A study of Rodrun LC3000/PP blends under different stationary and non-stationary shear conditions: the influence of LCP content and processing temperature

 

 

Susana Filipe1,2, João Maia1 , Catarina Rosa Leal3,
Maria Teresa Cidade2

 

1 IPC – Institute for Polymers and Composites, Polymer Engineering Department, University of Minho, Campus de Azurém, 4800-058 Guimarães, Portugal

2Materials Science Department and CENIMAT, New University of Lisbon, Campus da Caparica, 2829-516 Caparica, Portugal

3ISEL, Polytechnical Institut of Lisbon, Scientific Area of Physics, Rua Conselheiro Emídio Navarro,1,1949-014 Lisboa, Portugal and C.F.M.C.- Lisbon University, Av. Prof. Gama Pinto 2, P-1649-003 Lisboa, Portugal

 

Abstract

 

      Blends containing liquid crystalline polymers and thermoplastics have been a topic of great interest for the scientific community due to their excellent performance and properties and thus, promising use in industrial applications. For that reason, from the eighties until today, these systems were widely studied and characterized in terms of their mechanical, morphological, and rheological properties under stationary conditions but not under non-stationary ones which are, in fact, those most relevant to processing sequences. Thus, despite all the published work on this subject, there is still a need to study the response of the materials under the latter conditions.

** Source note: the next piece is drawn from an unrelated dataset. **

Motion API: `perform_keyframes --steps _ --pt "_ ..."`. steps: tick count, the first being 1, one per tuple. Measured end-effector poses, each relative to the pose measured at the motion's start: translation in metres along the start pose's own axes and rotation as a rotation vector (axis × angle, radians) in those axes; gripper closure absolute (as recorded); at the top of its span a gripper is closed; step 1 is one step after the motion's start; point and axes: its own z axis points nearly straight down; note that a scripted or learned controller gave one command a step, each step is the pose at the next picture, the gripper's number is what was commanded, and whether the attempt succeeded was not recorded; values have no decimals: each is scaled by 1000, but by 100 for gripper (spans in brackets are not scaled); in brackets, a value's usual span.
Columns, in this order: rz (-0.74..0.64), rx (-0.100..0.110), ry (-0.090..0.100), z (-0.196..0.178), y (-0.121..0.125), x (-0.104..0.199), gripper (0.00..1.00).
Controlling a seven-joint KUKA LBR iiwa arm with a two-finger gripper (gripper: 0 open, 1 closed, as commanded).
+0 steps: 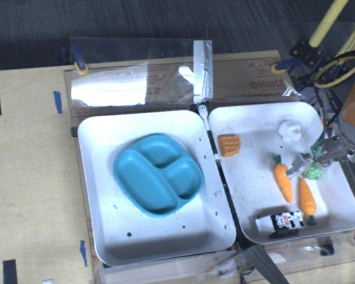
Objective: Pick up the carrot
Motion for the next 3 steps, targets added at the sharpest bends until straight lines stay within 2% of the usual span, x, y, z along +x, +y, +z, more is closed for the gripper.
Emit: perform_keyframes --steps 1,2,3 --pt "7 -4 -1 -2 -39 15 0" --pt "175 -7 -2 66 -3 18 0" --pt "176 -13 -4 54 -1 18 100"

      The transient shear measurements performed on the blends of Rodrun LC3000 and PP showed an overshoot for the transient stress, the magnitude of which increases with increasing LCP content. This overshoot is attributed to the orientation and deformation of the LCP structures.

      The results obtained for the blends by Large Amplitude Oscillatory Shear, LAOS, were revealed to be highly sensitive (compared with those observed in steady shear measurements) not only to the LCP content, but also to the processing temperature. From the rheological point of view an unusual behavior was observed for these systems, which was characterized by an increase of the viscosity and storage modulus with the increase of the LCP content at low frequencies, but a decrease at high frequencies. The traditional and well-known decrease of steady shear viscosity and mechanical improvement, induced by the addition of liquid crystalline polymer to the thermoplastic, was also observed.